▶ Task description
Repeat the data verbatim, images excluded.

┏━━

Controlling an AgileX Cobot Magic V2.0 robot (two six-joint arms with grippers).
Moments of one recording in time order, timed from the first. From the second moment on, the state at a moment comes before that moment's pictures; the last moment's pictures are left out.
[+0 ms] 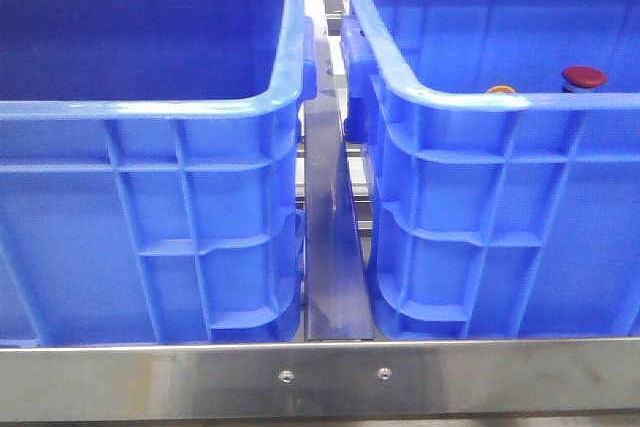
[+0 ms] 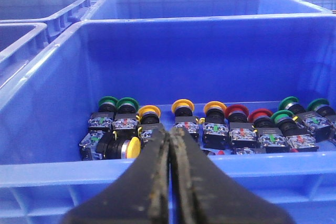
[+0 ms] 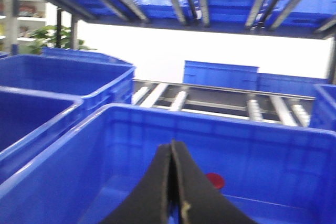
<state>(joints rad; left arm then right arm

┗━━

▶ Response to the exercise
Controlling an AgileX Cobot Magic V2.0 robot (two six-joint arms with grippers).
Moments of one recording in time order, timed from the first. From the second moment on, the state at a moment comes before that moment's pictures; the last moment's pictures are left out.
[+0 ms] 
[+0 ms] 
[+0 ms] 
<state>(joints rad; left arm then right arm

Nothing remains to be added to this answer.